Łukasz Szumowski zakażony koronawirusem. Informacja o stanie zdrowia byłego ministra zelektryzowała media w Polsce. Sytuację skomentował ks. Wojciech Lemański. „Może chodził do lasu? A może, nie daj Boże, ten lekarz nie mył rąk dokładnie i wielokrotnie?” – zastanawia się duchowny.
Informację o zakażeniu byłego ministra zdrowia podał jako pierwszy portal Onet.pl. Z ustaleń wynika, że poza Łukaszem Szumowski koronawirusa wykryto u kilku członków jego rodziny.
Były minister zdrowia nie wie, gdzie mogło dojść do zakażenia. Początkowo połączono koronawirusa z niedawnym pobytem Szumowskiego w Hiszpanii. Jednak taką możliwość wykluczają badania, które były minister przeszedł zaraz po powrocie do kraju.
– Gdy zdiagnozujemy sytuację chociażby pana ministra, to pewnie się okaże, że to zwykłe, bieżące sprawy życia codziennego i kontakt międzyludzki doprowadziły do zakażenia – powiedział wiceminister funduszy i polityki regionalnej Waldemar Buda.
Łukasz Szumowski z koronawirusem. Dosadny komentarz ks. Wojciecha Lemańskiego
Zakażenie Szumowskiego postanowił skomentować ks. Wojciech Lemański. „Zawsze jest smutno, gdy ktoś zachoruje i to bez względu na dolegliwość, która chorego dopadnie.

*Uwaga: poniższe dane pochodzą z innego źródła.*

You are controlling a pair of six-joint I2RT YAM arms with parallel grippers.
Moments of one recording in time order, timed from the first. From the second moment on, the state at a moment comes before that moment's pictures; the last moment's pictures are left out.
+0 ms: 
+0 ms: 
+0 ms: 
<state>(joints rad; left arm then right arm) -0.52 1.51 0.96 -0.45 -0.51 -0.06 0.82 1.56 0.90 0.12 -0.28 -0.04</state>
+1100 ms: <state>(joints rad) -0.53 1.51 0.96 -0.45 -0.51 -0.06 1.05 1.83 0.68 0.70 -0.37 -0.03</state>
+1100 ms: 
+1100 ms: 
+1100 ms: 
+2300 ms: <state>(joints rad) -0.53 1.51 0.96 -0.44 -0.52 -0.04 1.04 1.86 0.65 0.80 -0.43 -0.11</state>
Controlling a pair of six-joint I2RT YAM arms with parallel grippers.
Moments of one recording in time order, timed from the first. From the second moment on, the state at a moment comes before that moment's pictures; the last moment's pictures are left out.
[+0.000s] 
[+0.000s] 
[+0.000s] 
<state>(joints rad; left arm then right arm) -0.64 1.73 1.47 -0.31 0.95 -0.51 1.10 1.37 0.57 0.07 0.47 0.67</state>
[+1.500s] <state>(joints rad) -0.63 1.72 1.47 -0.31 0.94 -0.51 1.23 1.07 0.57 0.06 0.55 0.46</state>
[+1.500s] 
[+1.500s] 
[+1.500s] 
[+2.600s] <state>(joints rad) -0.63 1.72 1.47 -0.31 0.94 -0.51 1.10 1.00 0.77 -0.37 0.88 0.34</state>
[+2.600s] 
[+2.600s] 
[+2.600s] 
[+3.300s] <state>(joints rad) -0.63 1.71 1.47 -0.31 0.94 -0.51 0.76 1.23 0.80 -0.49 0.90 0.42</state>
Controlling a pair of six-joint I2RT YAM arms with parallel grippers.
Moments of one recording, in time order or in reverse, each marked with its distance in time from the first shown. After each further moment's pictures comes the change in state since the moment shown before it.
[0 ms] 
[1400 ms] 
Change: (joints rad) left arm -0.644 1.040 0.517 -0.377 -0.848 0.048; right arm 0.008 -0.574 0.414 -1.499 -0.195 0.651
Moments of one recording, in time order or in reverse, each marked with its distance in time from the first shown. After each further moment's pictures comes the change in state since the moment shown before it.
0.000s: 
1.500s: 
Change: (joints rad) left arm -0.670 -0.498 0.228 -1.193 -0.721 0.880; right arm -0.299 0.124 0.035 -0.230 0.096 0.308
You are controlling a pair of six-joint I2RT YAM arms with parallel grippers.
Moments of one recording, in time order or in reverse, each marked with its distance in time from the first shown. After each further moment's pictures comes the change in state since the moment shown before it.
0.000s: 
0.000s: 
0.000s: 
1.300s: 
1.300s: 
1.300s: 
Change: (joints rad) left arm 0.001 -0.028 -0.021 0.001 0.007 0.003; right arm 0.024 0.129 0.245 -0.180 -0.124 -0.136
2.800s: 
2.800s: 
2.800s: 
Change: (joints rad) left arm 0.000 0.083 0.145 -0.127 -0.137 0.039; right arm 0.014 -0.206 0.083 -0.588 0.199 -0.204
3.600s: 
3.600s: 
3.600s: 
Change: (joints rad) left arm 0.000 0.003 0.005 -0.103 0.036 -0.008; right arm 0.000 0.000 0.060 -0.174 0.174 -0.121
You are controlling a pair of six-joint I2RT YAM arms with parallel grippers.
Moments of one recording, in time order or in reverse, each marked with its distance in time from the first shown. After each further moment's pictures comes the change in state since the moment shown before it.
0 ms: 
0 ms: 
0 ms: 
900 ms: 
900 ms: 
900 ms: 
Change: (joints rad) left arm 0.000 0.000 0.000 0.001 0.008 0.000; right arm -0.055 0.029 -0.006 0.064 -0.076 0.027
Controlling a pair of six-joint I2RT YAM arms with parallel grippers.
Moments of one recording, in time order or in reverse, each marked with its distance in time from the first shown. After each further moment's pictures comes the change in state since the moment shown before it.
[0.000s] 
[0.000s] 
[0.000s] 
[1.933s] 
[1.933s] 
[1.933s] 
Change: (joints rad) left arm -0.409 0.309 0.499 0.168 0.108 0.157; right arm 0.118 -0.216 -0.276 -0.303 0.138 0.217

W tym przypadku sprawa jest jednak szczególnie bulwersująca” – napisał duchowny.
Ks. Lemański przypomina, że Szumowski będąc ministrem zdrowia instruował Polaków ws. sposobów na unikanie zakażenia. „To, że był w Hiszpanii – wiemy wszyscy. Podobnie jak o jego szusowaniu na nartach we Włoszech i z prezydentem, i z instruktorem narciarskim, i ze sprzedawcą oscypków” – zaznaczył.
„Może chodził do lasu? A może, nie daj Boże, ten lekarz nie mył rąk dokładnie i wielokrotnie? A może nie nosił maseczki wiedząc, że niektóre są niewiele warte? A może w kościele komunię przyjmował do ust i to z rąk nie zdezynfekowanych przez nawiedzonego księdza?” – zastanawia się ks. Lemański.
Na koniec wpisu duchowny zamieścił życzenia powrotu do zdrowia.